** DATA FOR THIS TASK **
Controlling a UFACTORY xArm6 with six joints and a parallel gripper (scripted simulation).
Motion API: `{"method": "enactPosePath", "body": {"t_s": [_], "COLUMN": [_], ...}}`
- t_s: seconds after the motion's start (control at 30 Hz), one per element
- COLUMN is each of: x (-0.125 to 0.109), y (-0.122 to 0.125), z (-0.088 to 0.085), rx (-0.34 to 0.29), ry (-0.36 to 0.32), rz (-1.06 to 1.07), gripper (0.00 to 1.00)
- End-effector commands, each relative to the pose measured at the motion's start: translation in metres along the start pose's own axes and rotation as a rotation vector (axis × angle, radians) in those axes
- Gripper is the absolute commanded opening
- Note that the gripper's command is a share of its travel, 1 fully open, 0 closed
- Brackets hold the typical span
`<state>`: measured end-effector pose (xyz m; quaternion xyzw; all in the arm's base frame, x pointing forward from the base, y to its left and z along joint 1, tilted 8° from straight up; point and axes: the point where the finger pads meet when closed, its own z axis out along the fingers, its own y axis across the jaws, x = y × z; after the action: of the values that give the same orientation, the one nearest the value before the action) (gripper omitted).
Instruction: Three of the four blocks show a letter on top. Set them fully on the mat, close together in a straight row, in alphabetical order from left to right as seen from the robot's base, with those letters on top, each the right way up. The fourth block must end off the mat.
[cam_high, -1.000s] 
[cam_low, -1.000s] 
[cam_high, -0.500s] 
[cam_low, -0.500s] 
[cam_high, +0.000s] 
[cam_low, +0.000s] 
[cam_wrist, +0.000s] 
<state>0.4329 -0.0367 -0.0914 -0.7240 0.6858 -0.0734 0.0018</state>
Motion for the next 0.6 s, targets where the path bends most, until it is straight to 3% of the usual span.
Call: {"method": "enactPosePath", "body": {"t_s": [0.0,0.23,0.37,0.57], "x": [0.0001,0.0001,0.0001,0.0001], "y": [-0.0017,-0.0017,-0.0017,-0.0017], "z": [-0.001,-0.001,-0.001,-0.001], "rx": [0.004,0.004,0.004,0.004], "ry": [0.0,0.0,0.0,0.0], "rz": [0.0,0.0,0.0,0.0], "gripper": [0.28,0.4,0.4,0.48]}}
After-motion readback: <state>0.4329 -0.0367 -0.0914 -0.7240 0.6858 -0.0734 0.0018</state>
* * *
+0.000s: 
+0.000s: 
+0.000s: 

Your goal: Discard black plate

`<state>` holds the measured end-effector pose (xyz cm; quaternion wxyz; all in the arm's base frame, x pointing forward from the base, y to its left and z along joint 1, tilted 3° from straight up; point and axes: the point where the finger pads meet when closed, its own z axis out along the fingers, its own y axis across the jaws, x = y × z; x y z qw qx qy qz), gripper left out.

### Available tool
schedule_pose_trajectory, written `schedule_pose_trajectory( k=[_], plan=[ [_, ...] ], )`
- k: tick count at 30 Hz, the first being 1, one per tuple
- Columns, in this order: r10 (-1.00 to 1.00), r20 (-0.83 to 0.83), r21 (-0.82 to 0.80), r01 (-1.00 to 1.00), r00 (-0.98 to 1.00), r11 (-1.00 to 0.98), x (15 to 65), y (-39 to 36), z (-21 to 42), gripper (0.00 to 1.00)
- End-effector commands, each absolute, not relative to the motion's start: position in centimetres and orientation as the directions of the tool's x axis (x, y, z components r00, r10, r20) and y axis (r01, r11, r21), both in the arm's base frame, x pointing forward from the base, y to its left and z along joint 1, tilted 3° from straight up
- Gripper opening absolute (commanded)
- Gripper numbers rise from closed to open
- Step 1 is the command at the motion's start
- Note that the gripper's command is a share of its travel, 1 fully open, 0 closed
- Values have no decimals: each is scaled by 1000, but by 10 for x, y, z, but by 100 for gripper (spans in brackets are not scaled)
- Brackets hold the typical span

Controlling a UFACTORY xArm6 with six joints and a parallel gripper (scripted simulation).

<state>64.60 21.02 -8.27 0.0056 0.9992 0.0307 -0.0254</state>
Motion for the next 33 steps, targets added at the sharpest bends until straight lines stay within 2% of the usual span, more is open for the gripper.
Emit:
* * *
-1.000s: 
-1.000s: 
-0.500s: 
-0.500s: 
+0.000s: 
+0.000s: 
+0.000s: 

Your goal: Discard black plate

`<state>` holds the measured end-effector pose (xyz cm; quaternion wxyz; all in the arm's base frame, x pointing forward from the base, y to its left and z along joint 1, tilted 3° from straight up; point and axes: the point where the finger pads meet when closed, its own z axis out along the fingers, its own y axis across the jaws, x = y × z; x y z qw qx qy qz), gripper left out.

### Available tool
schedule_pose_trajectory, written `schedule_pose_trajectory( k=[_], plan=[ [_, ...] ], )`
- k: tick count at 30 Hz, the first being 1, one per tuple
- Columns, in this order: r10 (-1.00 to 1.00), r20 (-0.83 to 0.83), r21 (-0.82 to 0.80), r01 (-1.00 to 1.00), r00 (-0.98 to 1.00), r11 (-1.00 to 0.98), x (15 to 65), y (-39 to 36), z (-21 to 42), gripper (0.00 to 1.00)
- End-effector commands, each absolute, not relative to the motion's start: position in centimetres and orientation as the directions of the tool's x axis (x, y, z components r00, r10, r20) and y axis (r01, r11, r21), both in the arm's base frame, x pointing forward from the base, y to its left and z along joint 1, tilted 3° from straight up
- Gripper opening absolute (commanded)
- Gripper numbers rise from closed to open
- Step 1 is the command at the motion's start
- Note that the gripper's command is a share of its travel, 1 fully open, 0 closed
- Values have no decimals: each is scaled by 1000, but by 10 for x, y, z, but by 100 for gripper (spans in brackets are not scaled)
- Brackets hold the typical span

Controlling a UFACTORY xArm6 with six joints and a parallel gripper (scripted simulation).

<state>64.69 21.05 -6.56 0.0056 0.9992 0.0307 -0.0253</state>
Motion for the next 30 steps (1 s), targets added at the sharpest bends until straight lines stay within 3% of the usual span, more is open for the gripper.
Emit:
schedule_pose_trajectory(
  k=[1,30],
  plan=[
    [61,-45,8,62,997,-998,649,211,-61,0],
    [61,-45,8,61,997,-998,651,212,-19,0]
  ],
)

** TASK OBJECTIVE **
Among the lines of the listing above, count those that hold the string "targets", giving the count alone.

** RESPONSE **
3